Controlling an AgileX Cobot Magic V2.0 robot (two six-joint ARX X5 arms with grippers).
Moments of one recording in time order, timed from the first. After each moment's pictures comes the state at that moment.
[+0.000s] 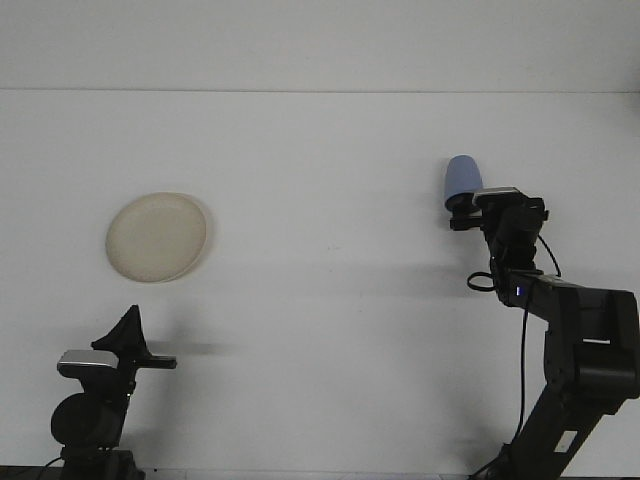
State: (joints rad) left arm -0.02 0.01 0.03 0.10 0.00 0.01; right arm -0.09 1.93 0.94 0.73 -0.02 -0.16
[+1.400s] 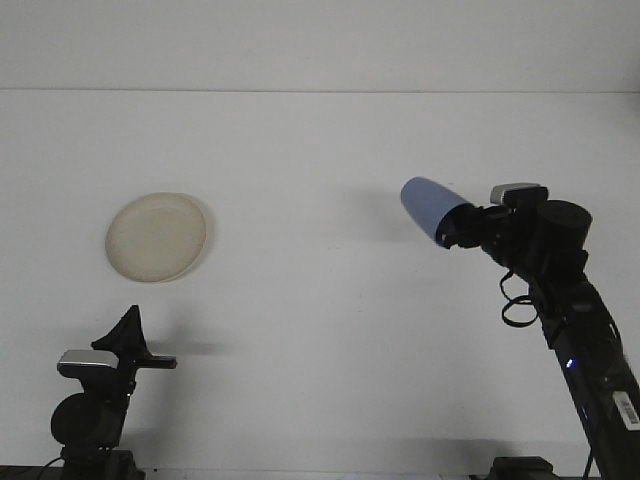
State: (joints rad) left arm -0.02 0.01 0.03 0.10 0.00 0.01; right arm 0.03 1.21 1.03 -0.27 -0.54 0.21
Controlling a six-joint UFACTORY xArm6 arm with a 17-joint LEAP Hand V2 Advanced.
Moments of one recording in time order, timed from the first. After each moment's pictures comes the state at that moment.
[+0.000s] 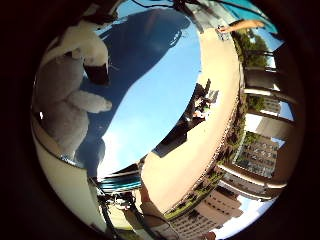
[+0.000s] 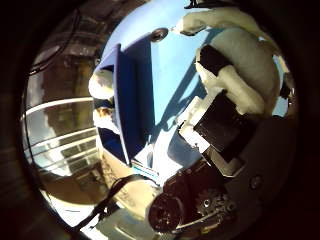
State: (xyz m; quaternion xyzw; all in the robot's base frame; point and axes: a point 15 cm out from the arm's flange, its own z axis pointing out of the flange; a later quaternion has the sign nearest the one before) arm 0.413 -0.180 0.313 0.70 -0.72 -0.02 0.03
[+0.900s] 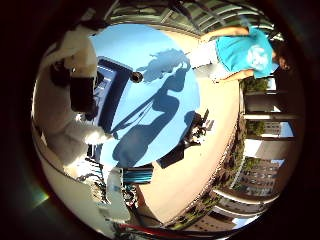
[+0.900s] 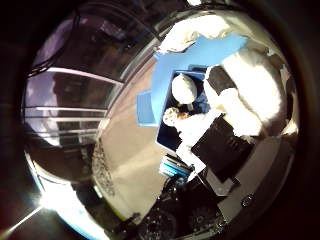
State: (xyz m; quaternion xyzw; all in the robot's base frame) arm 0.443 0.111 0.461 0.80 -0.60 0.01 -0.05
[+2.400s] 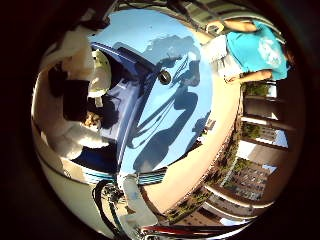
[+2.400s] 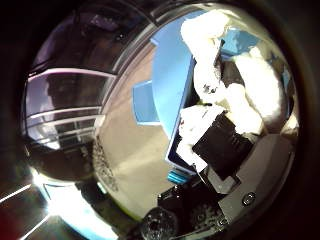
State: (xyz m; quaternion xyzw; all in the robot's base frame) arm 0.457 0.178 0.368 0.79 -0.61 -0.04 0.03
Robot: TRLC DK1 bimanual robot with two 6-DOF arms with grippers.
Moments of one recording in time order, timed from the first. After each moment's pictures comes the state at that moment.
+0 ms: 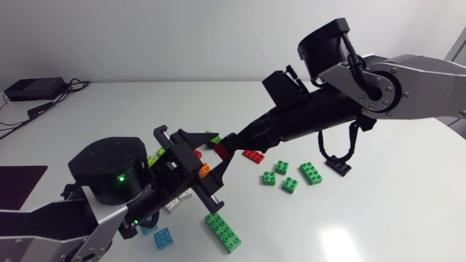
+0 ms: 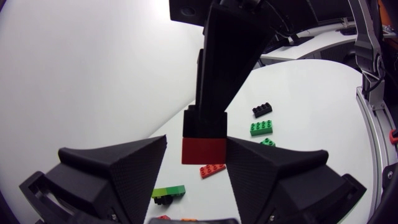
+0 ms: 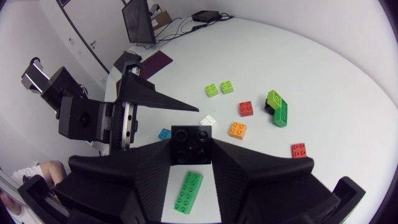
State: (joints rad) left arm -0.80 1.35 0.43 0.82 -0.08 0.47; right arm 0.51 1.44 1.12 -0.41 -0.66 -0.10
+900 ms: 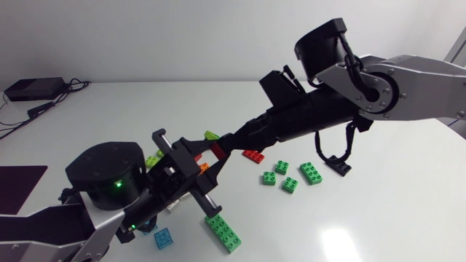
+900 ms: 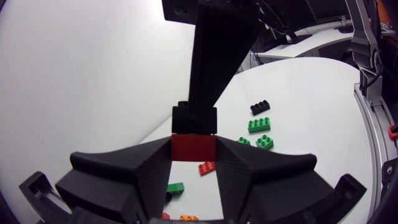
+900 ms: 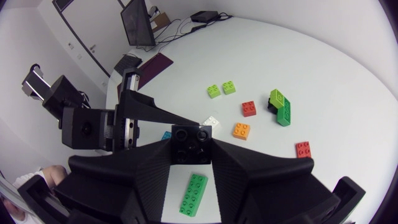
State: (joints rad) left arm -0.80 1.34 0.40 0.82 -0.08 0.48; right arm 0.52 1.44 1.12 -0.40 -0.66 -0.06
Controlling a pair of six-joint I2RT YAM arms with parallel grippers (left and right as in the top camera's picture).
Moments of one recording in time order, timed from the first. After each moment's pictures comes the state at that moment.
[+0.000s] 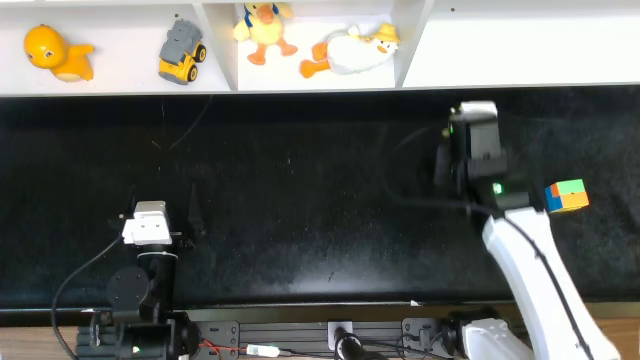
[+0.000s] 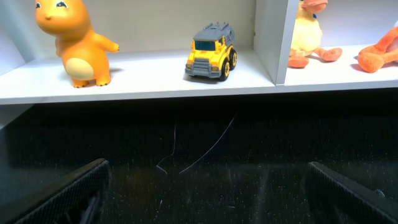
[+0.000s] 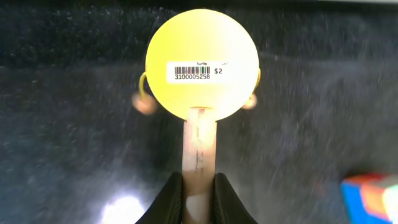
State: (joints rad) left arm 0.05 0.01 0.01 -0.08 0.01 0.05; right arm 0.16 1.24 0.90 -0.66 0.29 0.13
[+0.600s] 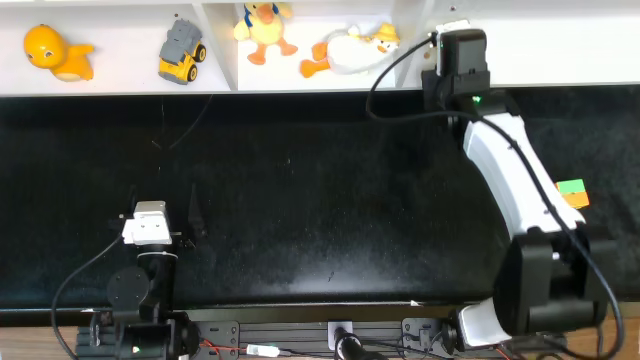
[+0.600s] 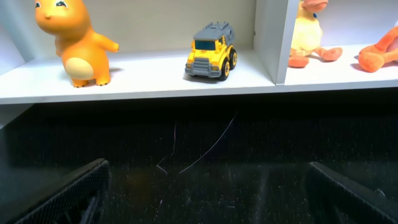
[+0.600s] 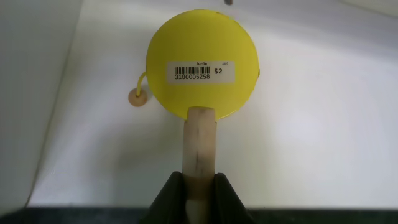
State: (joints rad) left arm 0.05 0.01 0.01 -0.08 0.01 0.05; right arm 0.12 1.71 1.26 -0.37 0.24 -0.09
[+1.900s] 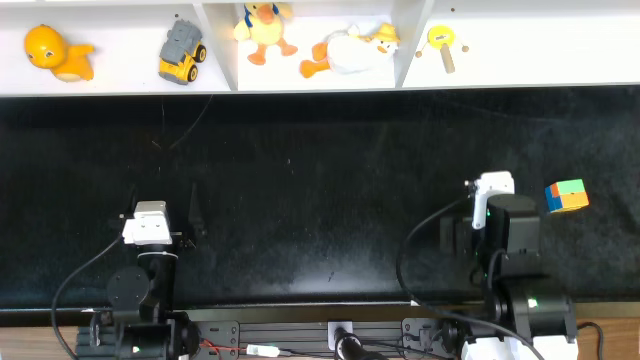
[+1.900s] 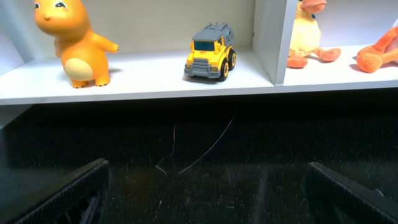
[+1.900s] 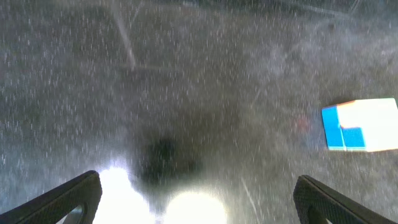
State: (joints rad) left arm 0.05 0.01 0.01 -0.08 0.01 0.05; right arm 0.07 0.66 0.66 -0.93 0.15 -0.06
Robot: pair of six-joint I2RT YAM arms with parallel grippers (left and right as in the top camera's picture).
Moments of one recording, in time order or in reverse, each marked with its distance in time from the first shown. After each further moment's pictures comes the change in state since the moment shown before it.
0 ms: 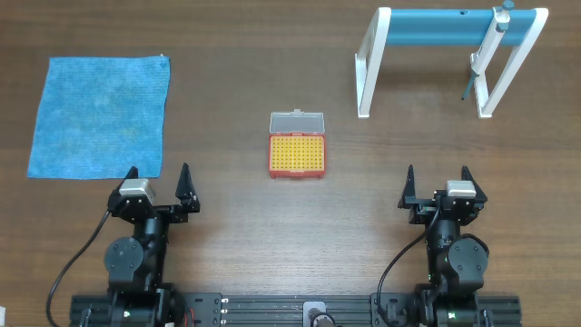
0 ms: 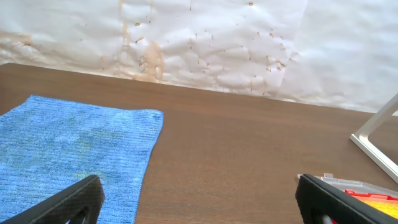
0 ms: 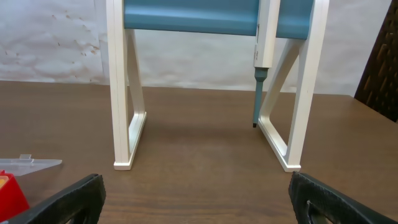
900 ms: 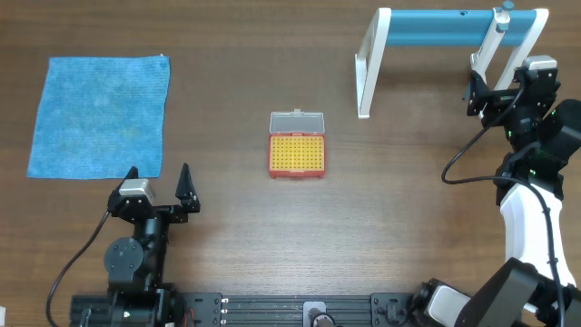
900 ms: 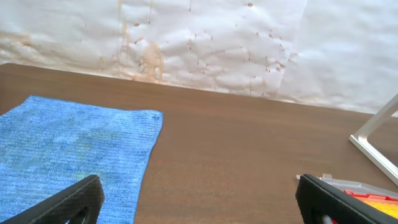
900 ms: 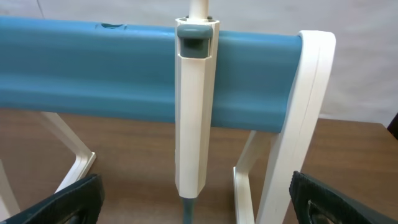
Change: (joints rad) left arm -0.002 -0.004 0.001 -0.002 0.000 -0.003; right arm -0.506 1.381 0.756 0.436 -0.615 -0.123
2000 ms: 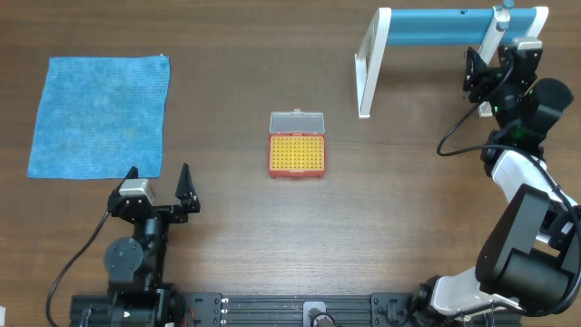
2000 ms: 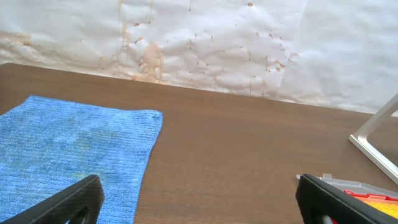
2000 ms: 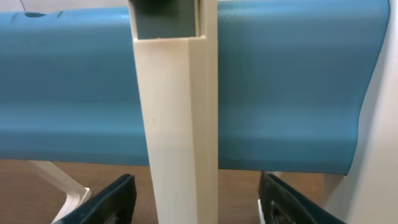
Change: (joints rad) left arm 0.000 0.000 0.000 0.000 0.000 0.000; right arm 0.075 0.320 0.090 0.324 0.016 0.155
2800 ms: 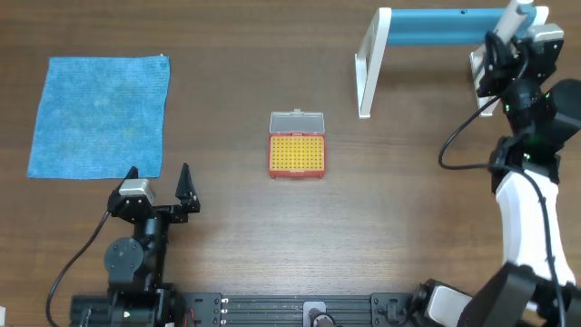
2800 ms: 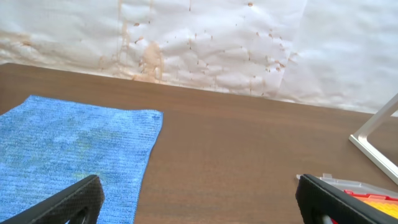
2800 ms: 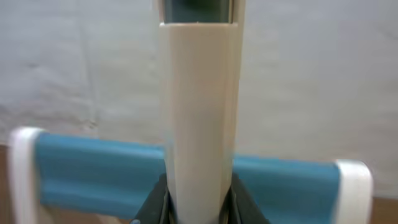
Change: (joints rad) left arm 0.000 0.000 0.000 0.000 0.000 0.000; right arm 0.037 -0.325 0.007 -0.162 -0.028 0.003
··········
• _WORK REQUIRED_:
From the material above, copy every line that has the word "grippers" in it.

• _OUTPUT_:
Controlling an AgileX Cobot Magic V2.0 robot (two six-joint ARX X5 arms with grippers).
Robot: TRLC DK1 bimanual robot with two 6-DOF arms with grippers.
Controlling a pair of six-joint I2RT YAM arms with parallel grippers (left and right as in the top camera's picture).
Robot: pair of six-joint I2RT YAM arms with parallel grippers (left and right as in the top camera's picture).

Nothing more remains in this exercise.